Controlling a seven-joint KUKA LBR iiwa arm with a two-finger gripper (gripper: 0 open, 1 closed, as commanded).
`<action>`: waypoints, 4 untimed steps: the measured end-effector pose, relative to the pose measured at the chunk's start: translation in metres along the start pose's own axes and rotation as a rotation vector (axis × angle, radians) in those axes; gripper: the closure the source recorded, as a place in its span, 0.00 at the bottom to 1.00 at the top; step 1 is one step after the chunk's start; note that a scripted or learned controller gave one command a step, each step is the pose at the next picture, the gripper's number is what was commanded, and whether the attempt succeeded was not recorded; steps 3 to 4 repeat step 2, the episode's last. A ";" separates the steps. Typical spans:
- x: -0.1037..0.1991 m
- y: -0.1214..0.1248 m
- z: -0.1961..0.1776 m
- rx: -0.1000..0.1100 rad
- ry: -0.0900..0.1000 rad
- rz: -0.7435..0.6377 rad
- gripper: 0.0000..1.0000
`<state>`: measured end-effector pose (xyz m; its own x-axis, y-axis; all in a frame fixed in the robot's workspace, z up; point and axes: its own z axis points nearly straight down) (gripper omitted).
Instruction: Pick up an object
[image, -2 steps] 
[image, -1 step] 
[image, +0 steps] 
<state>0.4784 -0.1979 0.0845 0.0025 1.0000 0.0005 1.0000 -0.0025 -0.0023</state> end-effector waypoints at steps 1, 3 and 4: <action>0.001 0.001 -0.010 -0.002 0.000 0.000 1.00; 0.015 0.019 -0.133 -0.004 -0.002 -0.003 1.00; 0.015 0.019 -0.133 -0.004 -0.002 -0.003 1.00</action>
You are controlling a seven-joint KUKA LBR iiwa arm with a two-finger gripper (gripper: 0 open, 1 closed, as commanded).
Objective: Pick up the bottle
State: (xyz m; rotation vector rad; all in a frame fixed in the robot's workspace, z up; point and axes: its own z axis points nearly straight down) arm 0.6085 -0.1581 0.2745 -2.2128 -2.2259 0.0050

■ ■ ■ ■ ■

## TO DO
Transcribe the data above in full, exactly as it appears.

## RESPONSE AREA
Controlling a seven-joint KUKA LBR iiwa arm with a two-finger gripper (gripper: 0 open, 1 closed, as commanded).
`<action>`: waypoints, 4 untimed steps: the measured end-effector pose, relative to the pose measured at the chunk's start: translation in metres along the start pose's own axes and rotation as a rotation vector (axis × angle, radians) in those axes; gripper: the closure the source recorded, as a place in its span, 0.00 at the bottom to 1.00 at the top; step 1 is one step after the chunk's start; note that a scripted or learned controller gave one command a step, each step is the pose at the next picture, the gripper's number is what was commanded, and whether the attempt succeeded was not recorded; steps 3 to 4 repeat step 2, the episode's last. A ";" separates the steps. Typical spans:
- x: -0.1037..0.1991 m
- y: -0.1214..0.1248 m
- z: -0.1961..0.1776 m
- rx: -0.1000..0.1100 rad
- ry: -0.0900..0.1000 rad
- rz: -0.7435..0.6377 rad
- gripper: 0.0000..1.0000
`<state>`: measured end-effector pose (xyz m; its own x-axis, y-axis; all in a frame fixed in the robot's workspace, z up; point and axes: its own z axis points nearly straight down) (gripper omitted).
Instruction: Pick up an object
[image, -2 steps] 
[image, -1 step] 
[image, +0 steps] 
<state>0.4784 -0.1979 0.0845 0.0025 1.0000 0.0005 1.0000 -0.0025 -0.0023</state> end-effector waypoints at steps 1, 3 and 4: <action>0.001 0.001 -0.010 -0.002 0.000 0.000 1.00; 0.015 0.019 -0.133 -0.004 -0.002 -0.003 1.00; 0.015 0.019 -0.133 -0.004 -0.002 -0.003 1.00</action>
You are controlling a seven-joint KUKA LBR iiwa arm with a two-finger gripper (gripper: 0 open, 1 closed, as commanded).
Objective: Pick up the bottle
State: (xyz m; rotation vector rad; all in a frame fixed in the robot's workspace, z up; point and axes: its own z axis points nearly straight down) arm 0.6085 -0.1581 0.2745 -2.2128 -2.2259 0.0050

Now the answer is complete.